In a paper published in Environmental Microbiology, Dr. Anna Gorbushina (Carl-von-Ossietzky University, Oldenburg, Germany), Professor William Broughton (University of Geneva, Switzerland) and their colleagues analyzed dust samples collected by Charles Darwin and others almost 200 years ago.

Recent space-centric studies have shown that some rock-inhabiting organisms, known as "endoliths," might be able to survive a trip through space and a plunge through a planet's atmosphere to the surface. However, nobody knew whether these organisms could survive the initial trip into space.

An international team of researchers, led by Gerda Horneck of the Institute of Aerospace Medicine in Cologne, Germany, selected a number of hardy microbes from Earth and tested their ability to hitchhike aboard rocks similar to Martian meteorites.

The organisms used in the study included bacterial endospores, endolithic cyanobacteria and lichens.
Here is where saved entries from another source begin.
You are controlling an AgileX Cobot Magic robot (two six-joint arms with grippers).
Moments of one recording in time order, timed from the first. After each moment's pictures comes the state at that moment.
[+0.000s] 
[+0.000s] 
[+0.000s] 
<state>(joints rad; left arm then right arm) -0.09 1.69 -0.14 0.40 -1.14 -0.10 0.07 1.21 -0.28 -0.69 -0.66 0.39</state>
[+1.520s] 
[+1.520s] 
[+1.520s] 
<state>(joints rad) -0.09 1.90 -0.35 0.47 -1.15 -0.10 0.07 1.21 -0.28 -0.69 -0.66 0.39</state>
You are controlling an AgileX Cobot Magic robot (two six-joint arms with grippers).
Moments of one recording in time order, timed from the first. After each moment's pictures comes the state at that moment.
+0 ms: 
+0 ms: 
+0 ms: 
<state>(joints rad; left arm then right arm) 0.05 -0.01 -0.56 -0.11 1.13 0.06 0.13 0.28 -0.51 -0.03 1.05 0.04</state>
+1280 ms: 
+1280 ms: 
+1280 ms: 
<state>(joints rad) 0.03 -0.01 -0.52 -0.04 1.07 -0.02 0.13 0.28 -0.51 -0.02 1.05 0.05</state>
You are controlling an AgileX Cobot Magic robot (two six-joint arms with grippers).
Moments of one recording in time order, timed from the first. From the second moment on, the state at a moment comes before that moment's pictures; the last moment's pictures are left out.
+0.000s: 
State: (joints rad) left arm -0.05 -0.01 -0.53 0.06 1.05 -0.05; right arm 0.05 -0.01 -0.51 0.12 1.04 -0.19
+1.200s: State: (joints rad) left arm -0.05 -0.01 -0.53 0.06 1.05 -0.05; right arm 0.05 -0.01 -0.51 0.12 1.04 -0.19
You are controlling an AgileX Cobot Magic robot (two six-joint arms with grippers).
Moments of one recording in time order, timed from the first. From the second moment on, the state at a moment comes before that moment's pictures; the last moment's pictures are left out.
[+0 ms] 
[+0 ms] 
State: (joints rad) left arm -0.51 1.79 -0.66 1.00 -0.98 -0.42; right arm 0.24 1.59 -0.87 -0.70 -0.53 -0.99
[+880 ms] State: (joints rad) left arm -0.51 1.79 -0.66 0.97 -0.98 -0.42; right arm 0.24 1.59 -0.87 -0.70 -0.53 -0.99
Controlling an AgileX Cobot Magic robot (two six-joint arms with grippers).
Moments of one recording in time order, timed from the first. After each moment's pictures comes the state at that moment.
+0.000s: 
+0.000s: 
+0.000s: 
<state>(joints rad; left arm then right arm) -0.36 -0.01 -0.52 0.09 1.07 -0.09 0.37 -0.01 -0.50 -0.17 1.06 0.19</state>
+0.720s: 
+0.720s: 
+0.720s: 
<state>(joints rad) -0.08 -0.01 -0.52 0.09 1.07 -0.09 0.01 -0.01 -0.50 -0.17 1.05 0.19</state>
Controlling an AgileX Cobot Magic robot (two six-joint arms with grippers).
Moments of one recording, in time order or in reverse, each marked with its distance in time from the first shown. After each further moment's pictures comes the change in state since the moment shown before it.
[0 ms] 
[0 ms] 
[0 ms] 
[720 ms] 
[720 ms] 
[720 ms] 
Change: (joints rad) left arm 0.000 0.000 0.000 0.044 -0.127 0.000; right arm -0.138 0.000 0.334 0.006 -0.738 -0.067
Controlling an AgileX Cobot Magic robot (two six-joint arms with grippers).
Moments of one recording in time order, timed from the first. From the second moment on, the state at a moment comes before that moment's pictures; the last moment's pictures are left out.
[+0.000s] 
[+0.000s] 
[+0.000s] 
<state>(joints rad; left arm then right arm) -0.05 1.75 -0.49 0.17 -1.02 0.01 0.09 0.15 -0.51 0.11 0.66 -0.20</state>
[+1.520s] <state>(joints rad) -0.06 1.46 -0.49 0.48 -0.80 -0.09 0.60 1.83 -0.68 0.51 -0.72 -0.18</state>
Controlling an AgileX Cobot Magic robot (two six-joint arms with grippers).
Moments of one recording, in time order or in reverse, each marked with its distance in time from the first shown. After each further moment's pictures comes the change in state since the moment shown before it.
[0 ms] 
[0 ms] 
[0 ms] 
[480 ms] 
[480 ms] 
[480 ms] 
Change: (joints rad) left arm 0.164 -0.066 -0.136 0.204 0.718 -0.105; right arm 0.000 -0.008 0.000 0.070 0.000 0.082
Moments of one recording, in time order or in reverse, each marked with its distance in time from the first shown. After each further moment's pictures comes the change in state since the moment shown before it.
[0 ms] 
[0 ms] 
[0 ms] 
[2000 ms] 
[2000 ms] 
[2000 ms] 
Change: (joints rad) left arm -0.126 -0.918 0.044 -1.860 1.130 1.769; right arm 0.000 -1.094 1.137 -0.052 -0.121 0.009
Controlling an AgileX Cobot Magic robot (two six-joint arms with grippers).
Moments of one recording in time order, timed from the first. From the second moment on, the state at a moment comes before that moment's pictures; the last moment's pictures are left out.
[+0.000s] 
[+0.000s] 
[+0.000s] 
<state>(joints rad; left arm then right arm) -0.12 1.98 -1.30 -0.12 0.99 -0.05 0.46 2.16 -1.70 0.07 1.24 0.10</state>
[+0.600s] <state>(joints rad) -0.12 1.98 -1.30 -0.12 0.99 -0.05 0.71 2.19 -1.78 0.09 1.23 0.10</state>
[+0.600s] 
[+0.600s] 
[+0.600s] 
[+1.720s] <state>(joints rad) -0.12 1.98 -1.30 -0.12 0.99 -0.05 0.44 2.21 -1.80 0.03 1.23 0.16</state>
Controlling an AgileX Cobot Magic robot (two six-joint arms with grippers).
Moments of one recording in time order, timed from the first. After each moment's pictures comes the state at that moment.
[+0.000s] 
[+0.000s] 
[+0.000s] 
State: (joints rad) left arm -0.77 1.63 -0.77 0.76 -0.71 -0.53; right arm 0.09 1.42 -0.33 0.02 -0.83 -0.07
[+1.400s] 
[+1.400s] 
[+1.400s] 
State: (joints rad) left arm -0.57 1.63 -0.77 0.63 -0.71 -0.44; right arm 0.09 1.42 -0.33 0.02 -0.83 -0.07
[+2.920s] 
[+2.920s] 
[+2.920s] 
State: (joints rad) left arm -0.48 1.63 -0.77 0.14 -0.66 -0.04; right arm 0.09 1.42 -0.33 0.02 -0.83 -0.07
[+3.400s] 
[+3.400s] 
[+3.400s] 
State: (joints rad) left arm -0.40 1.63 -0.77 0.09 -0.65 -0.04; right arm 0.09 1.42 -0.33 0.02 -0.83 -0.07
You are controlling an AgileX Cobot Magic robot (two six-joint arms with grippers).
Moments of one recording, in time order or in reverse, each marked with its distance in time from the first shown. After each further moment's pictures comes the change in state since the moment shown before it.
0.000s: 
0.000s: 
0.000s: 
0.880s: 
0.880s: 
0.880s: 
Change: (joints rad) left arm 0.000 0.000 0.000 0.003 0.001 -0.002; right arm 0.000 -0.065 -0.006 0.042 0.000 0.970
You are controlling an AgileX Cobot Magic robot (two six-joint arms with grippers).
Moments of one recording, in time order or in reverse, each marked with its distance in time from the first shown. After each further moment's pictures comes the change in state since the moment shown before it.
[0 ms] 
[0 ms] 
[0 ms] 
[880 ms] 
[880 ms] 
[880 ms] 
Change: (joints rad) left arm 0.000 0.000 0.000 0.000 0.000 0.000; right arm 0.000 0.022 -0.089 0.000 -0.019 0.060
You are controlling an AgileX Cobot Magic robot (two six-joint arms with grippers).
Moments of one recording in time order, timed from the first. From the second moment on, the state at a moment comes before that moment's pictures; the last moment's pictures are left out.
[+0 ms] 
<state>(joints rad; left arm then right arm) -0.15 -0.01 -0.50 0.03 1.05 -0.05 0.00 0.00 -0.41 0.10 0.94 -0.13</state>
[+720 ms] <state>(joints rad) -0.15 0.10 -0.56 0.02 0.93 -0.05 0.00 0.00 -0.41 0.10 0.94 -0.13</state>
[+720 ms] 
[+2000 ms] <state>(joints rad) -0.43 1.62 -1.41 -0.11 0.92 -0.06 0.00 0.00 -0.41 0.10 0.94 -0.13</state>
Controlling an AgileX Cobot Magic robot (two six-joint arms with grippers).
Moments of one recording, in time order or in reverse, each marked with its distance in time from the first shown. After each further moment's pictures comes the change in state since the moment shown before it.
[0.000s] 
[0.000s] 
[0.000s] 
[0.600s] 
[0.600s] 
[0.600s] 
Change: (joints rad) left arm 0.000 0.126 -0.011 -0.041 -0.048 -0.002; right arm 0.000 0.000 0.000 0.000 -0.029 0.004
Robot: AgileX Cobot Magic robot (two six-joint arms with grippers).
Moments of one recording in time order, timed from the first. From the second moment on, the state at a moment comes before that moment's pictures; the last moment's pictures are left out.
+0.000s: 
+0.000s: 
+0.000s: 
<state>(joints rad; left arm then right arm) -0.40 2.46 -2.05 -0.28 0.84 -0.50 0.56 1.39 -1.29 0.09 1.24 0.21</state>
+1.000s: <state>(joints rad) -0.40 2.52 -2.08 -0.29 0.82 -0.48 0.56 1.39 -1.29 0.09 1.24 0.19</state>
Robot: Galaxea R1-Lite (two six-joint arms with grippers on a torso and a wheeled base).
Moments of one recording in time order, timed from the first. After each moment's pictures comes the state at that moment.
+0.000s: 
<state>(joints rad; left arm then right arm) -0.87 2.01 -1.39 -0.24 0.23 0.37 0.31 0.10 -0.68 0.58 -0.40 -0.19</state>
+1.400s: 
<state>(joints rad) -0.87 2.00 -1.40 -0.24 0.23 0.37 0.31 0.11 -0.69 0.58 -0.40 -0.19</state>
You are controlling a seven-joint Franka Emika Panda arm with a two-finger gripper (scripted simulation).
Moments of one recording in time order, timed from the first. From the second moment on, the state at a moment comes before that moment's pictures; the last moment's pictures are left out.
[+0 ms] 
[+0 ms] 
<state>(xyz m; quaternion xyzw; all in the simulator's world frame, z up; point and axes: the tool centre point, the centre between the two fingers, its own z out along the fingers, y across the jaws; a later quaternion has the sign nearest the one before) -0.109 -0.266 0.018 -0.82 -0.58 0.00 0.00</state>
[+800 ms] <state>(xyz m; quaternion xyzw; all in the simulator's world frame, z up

This selection provided a wider range of organisms than in other studies performed to date, including not just simple bacteria but also more complex eukaryotic organisms.

The researchers looked at previous studies of Martian meteorites that provided information about the kinds of forces needed to eject rocks from a large planet. Using this data, the researchers developed a series of tests designed to simulate these pressures on the selected organisms.

By smashing the life-containing rocks between metal plates, the researchers were able to determine which organisms are capable of surviving different pressures caused by asteroid impacts and ejection into space. Ultimately, they discovered that a wide range of organisms would be capable of surviving impacts on or Earth.

"Our results enlarge the number of potential organisms that might be able to reseed a planetary surface after early very large impact events, and suggest that such a re-seeding scenario on a planetary surface is possible with diverse organisms," the researchers report.

In earlier experiments, Horneck and her colleagues used the Russian Foton satellite to expose 50 million unprotected spores of the bacterium Bacillus Subtilis outside the satellite. UV radiation from the Sun killed nearly all of the spores, and did so even when the spores were confined under quartz.

To test if meteorites might protect bacteria on their journey through space, Horneck and her colleagues mixed samples of 50 million spores with particles of clay, red sandstone, Martian meteorite, or simulated Martian soil and made small lumps a centimeter in diameter. Between 10,000 and 100,000 spores of the original 50 million survived and when mixed with red sandstone, nearly all survived, suggesting that even meteorites a centimeter in diameter can carry life from one planet to another, if they completed the journey within a few years. In a rock a meter across, bacteria could probably survive for millions of years.

In a separate experiment, another team ran computer models of giant impacts like Chicxulub. In the simulations, millions of large boulders were ejected from the earth. About 30 boulders from each Earth impact even reached Titan, and they entered Titan's atmosphere slower than most meteors hit Earth's atmosphere. Big rocks from Earth have no doubt reached Enceladus, as well.

"That kind of entry should be no problem," agreed Allan Treiman of the Lunar and Planetary Institute in Houston, quoted in New Scientist. Bacteria were found in wreckage of the shuttle Columbia when it re-entered Earth's atmosphere in 2003. And Earthly lichen survived when exposed to the harsh environment of space.